Others call for more scrutiny of regulations to weed out outdated, unnecessary or counterproductive laws that discourage new businesses from forming or drive them out of the country.

“The U.S. needs to take a hard look at tax and regulatory policy to see what can be done to make sure more stuff is made here instead of the rest of the world,” contended Steve Blitz, chief economist at ITG Investment Research. “Why shouldn’t Nike be making shoes in central Los Angeles?”

Yet the reality is that regulators and many politicians often make it harder for companies to succeed in the U.S., especially if they introduce new products or services that get around old laws or threaten powerful political constituencies.

Just look at Uber .

The six-year-old company has revolutionized car service and is eviscerating the traditional taxi industry with cheaper prices and more flexible passenger travel, angering mostly Democratic politicians from New York City to San Francisco. Even Democratic presidential front-runner Hillary Clinton fretted about Uber in her first major speech on the economy.

They charge that Uber skirts safety laws, avoids licensing fees, pays its drivers less than taxi operators and adds more congestion to already busy roads. And they’ve put up obstacles to retard its growth.

“The fundamental challenge of innovation is that it upsets the status quo,” Silvia said. “We see the jobs that exist. We don’t always see the new jobs or benefits right away.”

More investment by the government and private sector in the arteries of the economy such as transportation, communications and energy would also speed up growth, economists generally agree.

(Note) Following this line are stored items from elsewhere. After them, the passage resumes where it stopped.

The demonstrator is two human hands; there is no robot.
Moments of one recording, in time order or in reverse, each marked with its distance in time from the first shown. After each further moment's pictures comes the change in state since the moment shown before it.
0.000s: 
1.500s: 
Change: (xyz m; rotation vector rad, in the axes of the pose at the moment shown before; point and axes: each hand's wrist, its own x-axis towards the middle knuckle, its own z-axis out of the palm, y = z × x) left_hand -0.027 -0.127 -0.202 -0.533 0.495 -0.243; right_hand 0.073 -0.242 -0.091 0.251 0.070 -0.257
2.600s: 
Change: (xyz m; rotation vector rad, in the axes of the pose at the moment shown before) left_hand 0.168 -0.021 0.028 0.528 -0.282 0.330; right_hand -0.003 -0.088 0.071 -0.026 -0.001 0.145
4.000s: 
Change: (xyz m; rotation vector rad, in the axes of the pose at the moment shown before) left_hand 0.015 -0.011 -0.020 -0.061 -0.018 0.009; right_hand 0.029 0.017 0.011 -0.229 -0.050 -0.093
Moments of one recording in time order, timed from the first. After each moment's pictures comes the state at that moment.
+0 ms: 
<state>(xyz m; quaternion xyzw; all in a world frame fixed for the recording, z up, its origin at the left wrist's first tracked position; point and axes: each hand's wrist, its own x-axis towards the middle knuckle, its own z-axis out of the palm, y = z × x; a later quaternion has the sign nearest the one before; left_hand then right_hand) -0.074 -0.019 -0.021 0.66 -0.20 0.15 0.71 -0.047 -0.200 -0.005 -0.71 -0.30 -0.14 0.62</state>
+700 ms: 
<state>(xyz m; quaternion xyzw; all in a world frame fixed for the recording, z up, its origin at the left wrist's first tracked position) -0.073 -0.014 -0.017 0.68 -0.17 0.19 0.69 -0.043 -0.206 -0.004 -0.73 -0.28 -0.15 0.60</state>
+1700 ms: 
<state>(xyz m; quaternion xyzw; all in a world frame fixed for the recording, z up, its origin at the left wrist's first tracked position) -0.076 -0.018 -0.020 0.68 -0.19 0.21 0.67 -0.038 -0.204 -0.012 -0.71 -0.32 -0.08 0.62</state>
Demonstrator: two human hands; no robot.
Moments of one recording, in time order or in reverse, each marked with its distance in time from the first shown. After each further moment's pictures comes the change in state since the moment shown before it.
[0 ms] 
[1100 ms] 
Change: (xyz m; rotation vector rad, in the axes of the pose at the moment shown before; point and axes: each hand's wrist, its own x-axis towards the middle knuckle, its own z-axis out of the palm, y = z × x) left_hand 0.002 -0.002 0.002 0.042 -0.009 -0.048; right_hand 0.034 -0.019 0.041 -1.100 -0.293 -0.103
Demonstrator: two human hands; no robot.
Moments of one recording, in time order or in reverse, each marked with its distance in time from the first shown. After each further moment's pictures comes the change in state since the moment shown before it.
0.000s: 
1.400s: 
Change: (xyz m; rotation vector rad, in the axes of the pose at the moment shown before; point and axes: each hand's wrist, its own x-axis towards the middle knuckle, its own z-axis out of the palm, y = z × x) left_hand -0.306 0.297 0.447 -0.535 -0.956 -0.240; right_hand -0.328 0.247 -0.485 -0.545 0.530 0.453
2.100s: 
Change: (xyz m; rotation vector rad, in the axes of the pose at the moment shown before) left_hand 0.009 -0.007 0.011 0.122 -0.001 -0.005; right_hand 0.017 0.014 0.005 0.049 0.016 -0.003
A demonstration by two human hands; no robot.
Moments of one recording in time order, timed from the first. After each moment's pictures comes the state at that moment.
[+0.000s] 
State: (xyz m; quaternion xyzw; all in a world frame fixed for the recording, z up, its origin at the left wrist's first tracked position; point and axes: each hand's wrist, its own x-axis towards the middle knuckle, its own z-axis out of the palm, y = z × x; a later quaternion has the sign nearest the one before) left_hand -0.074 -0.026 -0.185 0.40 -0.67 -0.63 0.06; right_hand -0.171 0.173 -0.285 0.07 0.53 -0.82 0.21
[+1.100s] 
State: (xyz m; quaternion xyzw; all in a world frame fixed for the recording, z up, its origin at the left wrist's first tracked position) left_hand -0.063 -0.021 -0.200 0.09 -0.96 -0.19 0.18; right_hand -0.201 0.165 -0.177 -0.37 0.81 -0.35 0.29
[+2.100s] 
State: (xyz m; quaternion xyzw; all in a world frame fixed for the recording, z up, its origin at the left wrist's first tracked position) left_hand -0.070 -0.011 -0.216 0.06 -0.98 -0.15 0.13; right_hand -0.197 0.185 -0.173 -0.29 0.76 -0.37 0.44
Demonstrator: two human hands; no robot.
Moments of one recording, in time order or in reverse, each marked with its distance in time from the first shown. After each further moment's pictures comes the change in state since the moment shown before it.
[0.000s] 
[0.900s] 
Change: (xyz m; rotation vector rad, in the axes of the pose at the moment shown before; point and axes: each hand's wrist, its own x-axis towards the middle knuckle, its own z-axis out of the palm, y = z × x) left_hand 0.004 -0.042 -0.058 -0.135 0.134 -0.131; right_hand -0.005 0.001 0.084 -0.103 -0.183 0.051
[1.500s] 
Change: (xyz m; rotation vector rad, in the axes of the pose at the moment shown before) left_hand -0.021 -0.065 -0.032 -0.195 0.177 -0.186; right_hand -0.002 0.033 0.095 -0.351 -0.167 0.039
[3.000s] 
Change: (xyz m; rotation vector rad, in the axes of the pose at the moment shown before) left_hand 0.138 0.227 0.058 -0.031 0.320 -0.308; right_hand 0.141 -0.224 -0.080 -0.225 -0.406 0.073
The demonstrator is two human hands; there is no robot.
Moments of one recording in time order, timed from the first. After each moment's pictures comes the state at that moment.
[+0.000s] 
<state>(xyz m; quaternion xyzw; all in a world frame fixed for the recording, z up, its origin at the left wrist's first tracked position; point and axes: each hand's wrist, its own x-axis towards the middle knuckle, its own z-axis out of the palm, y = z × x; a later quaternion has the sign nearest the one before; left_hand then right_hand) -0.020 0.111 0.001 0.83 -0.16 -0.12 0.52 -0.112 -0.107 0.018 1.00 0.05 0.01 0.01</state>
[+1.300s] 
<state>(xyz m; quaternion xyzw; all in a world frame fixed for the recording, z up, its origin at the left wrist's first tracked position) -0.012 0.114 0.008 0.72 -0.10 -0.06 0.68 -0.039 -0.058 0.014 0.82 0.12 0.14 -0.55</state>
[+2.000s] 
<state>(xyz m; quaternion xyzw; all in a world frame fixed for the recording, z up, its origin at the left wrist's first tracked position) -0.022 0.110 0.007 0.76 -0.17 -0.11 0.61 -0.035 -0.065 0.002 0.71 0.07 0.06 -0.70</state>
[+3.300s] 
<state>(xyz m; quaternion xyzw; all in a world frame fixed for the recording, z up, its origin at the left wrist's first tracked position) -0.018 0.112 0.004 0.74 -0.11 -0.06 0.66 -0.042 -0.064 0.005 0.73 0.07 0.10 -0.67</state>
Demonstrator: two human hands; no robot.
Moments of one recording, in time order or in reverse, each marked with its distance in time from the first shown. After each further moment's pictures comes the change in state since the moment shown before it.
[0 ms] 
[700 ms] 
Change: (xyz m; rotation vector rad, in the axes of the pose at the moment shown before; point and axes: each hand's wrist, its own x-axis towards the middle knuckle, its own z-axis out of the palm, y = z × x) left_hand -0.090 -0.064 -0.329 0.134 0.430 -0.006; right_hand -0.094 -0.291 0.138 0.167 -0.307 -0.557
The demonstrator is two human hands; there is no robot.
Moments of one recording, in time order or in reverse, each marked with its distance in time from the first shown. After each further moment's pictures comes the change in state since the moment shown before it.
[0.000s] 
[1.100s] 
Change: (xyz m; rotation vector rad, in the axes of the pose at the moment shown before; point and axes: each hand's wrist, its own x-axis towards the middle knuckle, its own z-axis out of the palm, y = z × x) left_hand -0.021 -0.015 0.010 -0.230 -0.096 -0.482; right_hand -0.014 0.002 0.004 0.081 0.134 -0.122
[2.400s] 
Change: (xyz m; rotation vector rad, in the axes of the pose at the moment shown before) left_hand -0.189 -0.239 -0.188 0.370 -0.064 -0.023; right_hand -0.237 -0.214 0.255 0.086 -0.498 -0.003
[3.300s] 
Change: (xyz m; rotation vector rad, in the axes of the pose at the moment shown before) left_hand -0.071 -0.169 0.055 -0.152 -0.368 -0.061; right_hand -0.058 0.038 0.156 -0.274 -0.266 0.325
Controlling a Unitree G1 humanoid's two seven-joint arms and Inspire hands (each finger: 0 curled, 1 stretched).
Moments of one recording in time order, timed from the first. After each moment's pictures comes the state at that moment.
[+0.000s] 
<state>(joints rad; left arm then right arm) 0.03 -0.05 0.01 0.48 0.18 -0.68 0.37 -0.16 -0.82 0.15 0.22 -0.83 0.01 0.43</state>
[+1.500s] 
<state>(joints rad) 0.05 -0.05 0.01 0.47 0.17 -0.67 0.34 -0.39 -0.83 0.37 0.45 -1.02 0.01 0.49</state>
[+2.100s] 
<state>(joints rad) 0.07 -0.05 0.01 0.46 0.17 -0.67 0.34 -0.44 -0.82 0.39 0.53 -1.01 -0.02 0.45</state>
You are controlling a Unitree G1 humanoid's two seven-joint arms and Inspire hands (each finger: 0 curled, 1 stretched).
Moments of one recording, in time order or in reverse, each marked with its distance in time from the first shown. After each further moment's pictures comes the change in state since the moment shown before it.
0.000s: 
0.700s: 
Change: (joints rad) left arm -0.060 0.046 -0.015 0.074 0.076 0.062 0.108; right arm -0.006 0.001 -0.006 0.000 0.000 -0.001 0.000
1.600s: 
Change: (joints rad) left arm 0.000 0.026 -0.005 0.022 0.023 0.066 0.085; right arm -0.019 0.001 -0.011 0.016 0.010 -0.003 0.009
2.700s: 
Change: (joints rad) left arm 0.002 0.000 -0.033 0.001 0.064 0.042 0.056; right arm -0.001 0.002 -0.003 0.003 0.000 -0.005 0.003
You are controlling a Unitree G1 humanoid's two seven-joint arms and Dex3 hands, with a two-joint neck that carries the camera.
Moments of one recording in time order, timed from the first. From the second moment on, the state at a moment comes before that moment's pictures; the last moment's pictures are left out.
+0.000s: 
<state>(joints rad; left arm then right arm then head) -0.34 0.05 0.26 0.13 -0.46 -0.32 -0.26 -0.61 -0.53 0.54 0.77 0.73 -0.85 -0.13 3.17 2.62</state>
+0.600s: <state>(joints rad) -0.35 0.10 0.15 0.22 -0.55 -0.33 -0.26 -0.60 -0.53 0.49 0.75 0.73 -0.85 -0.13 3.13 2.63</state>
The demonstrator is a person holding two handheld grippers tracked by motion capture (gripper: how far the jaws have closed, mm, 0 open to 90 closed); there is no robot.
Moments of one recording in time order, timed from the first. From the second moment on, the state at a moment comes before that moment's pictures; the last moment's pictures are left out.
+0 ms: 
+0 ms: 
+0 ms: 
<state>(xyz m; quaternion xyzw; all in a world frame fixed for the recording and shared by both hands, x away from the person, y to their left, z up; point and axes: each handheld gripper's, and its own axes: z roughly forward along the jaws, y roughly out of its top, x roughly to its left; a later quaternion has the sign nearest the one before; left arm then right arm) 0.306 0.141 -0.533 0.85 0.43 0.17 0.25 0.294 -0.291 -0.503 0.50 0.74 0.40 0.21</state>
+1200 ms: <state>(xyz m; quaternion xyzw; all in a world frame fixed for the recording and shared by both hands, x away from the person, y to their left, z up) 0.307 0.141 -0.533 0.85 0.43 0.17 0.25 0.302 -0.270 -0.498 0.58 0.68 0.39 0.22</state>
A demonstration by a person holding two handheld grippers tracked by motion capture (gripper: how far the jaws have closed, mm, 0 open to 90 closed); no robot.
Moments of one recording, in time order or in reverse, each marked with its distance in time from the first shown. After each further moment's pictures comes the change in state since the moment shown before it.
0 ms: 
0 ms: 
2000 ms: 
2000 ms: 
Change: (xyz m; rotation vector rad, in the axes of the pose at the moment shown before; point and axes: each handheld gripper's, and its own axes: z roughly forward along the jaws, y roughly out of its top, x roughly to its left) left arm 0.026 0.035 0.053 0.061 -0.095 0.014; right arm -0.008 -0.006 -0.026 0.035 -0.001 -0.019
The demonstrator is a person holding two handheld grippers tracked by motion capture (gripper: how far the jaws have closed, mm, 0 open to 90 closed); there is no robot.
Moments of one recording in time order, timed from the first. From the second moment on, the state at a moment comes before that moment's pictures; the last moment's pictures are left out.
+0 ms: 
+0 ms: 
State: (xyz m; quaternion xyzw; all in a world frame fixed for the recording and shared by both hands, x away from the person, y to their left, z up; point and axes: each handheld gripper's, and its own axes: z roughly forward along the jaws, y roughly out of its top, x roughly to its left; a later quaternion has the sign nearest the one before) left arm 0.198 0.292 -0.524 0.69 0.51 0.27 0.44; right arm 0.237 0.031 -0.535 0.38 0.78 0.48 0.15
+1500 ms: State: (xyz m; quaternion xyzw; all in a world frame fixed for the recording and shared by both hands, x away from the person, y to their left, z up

Will any of these potential salves be applied? Certainly not until the next presidential election is over. Even then there’s no guarantee. A fresh wave of legal immigration is a nonstarter, government budgets remain under pressure and Washington is as divided as ever.

Both Democrats and Republicans, for instance, agree corporate tax reform could make America more competitive. But that’s all they can agree on.

“Everyone agrees it’s terrible but no one ever does anything to fix it,” said Stanley, who contends that Washington has been “unfriendly to growth” since the U.S. exited recession six years ago.

Which brings us back to Paul Ashworth’s question as to whether GDP growth will ever hit 3% again. His answer is not comforting.

“The bottom line is that even 3% economic growth is likely to be a rare event in the future,” he wrote in his report. “Four percent growth will be about as common as unicorns.”